Néanmoins, par-delà les influences littéraires, religieuses, politiques qui nous policent/polissent, – l’empire britannique above all – la question qui s’impose et qui traverse ce roman si fouillé, si complexe via à la recension et l’articulation des événements clés d’une telle période, telle une vague de fond qui le fend de part en part, pourrait se formuler ainsi. En quoi, comment et à quel point les hommes sont-ils à la fois les promoteurs de l’Histoire et ses victimes ? Ses héros et ses dupes ? Les amants de Gertrude, que ce soit Henri Gadogan qui tombe dans une rivière gelée ou Dick Doughty-Wylie qui meurt au combat en Grèce, tous deux sont soufflés au combat, sacrifiés à la patrie, à l’amour, entrant dans la ronde des deuils à faire, pour l’héroïne surtout. Dick qui lui aura servi de belles envolées, aura failli. Fayçal, troisième fils de Hussein ibn Ali, chérif de La Mecque, gouverneur du Hedjaz, placé sur le trône en 1921, s’éloignera d’elle puisqu’il a été trompé (cf. les accords Sykes-Picot tenus secrets). Celle qui fut propulsée au sommet devient objet de méfiance, voire de répulsion. Très vite, trop vite, la solitude fondra sur ses épaules, la privée et la publique, la personnelle et la mondaine. Comme si l’œuvre de longue date entamée – elle va fonder le premier musée archéologique à Bagdad en 1922, ouvert au public peu avant sa mort en 1926 – dont les richesses sont les plus importantes du monde – devait s’effacer, laissant place à une intimité douloureuse, un oubli de tous et de tout, les prémices de la mélancolie flaubertienne.

“Il voyagea.
Il connut la mélancolie des paquebots, les froids réveils sous la tente, l’étourdissement des paysages et des ruines, l’amertume des sympathies interrompues.”

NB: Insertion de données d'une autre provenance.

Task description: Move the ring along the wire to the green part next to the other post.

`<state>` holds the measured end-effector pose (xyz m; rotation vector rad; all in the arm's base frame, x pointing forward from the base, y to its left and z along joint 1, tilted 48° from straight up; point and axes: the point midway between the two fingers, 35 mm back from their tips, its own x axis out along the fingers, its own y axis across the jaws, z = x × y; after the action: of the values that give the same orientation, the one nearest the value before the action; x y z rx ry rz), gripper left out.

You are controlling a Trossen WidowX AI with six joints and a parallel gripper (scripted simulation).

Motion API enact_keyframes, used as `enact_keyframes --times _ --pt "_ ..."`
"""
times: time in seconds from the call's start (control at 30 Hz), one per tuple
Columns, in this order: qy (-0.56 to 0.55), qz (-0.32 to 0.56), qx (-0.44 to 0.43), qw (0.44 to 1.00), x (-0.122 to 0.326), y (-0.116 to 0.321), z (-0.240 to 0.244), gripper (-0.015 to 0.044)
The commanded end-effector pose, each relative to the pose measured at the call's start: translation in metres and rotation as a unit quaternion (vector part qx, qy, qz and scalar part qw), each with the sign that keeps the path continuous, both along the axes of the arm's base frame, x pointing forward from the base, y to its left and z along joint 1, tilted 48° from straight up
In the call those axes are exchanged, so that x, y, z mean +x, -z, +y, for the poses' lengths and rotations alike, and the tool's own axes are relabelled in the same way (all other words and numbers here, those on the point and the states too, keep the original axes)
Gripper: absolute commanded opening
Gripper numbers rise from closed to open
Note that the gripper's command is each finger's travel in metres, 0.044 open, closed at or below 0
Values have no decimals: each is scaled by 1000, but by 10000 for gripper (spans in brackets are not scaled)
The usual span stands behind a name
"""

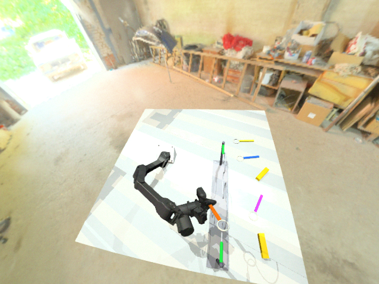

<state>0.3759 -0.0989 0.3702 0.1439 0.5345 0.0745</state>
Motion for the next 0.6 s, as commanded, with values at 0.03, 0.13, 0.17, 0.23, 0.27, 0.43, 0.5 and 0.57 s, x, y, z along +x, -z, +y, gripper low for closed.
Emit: enact_keyframes --times 0.03,0.13,0.17,0.23,0.27,0.43,0.5,0.57 --pt "-2 -1 51 999 -3 -6 18 -150" --pt "-1 0 77 997 -4 -8 25 -150" --pt "-1 1 85 996 -4 -9 28 -150" --pt "0 1 101 995 -4 -10 32 -150" --pt "0 2 108 994 -4 -11 34 -150" --pt "1 4 145 989 -4 -16 45 -150" --pt "1 4 159 987 -4 -18 48 -150" --pt "2 5 174 985 -5 -20 53 -150"
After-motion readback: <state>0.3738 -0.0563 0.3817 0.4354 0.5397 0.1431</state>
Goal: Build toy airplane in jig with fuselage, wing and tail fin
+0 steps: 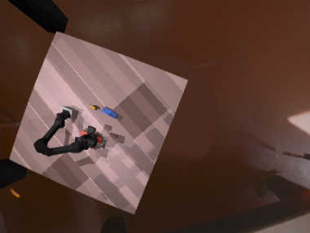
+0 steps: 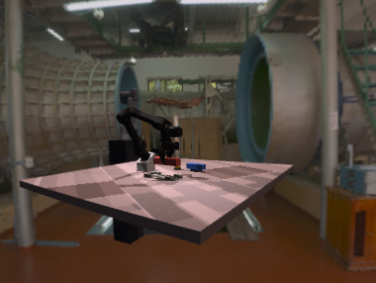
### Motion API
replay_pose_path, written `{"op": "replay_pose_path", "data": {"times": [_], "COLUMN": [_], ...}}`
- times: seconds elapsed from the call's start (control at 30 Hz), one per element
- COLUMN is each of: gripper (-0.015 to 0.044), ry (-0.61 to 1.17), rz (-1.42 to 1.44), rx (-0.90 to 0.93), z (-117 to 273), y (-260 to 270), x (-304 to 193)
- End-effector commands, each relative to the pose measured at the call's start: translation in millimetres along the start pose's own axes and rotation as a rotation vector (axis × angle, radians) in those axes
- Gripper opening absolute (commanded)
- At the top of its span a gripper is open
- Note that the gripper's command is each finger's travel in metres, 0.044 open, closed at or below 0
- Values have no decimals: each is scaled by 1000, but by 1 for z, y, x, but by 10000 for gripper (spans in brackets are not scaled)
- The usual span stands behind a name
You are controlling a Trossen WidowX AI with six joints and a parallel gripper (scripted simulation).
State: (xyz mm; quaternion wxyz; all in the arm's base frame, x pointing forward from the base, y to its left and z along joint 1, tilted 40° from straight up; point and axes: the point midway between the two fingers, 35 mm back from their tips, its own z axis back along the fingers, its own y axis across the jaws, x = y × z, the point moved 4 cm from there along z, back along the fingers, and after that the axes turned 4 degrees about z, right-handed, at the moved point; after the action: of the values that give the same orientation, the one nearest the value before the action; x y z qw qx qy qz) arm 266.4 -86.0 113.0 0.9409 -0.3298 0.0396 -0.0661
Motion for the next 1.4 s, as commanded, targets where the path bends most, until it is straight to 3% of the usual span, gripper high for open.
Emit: {"op": "replay_pose_path", "data": {"times": [0.0, 0.37, 0.63, 1.37], "gripper": [0, 0, 196, 196], "ry": [-8, -2, -2, -2], "rz": [3, 11, 11, 11], "rx": [-7, -26, -26, -25], "z": [-2, -12, -13, -30], "y": [-10, -36, -36, -37], "x": [-3, -14, -14, -13]}}
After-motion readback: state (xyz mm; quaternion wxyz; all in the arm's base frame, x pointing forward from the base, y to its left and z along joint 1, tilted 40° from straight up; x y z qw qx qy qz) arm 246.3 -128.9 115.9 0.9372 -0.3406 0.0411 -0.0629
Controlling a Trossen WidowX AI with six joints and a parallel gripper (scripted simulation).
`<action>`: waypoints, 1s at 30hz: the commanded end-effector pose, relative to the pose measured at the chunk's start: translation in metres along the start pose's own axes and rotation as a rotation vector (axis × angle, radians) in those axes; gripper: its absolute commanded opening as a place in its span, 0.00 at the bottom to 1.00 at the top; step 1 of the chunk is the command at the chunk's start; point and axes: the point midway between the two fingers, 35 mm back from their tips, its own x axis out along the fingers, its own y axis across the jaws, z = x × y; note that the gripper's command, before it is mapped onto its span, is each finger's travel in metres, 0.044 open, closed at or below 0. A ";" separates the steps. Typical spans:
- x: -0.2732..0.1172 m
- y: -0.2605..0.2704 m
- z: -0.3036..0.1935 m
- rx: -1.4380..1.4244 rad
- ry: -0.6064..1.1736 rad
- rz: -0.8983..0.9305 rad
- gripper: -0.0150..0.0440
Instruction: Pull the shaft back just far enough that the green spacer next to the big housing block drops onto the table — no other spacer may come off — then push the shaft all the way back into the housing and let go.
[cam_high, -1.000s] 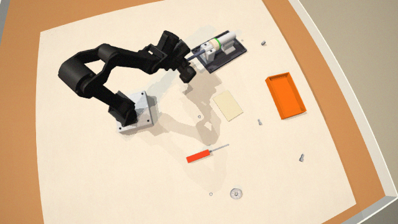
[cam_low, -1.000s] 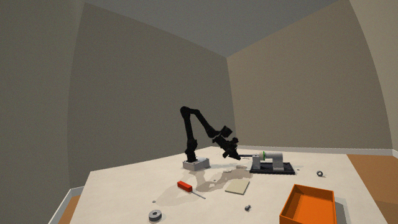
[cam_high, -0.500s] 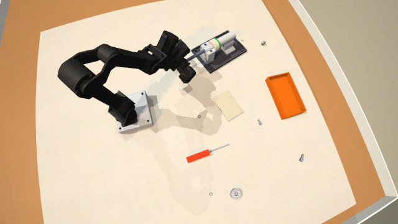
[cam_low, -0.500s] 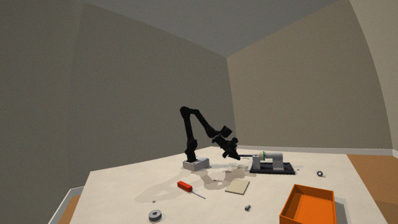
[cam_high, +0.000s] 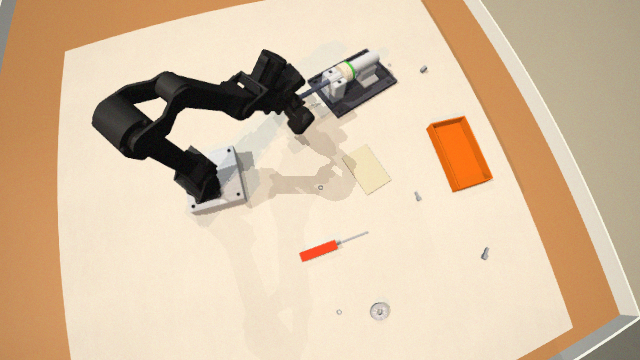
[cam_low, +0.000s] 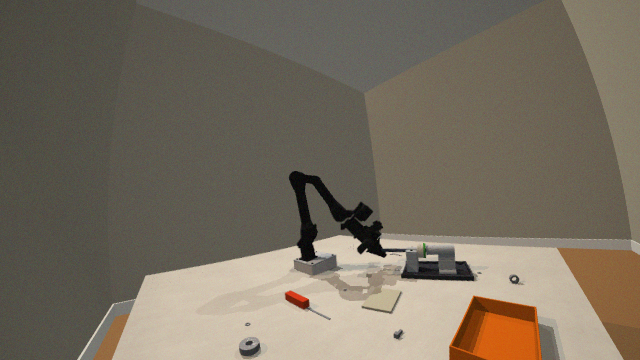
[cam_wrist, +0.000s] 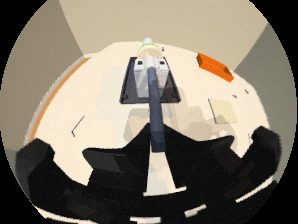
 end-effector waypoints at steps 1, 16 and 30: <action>-0.001 -0.001 0.000 0.004 -0.001 -0.004 0.25; -0.002 -0.001 -0.001 0.004 -0.001 -0.004 0.25; -0.003 -0.001 -0.003 0.004 -0.001 -0.004 0.25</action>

Chap. VI – Troisième partie
L’Éducation sentimentale Gustave Flaubert

Comme si tout lui paraissait dérisoire, inouï, désespérant. Le père – sixième fortune anglaise – sera ruiné, la fille désolée, le temps escamoté. C’est avec un soupçon de malheur que le roman s’évase. Dommage, dommage, on aimerait tant s’enthousiasmer auprès de Gertrude Bell et l’accompagner au mieux.
En tout cas, au travers de Mesopotamia, Olivier Guez a pris soin de nous embarquer dans une navigation pour le moins unique. Un roman exigeant qui impose d’approfondir nos connaissances – historiques notamment.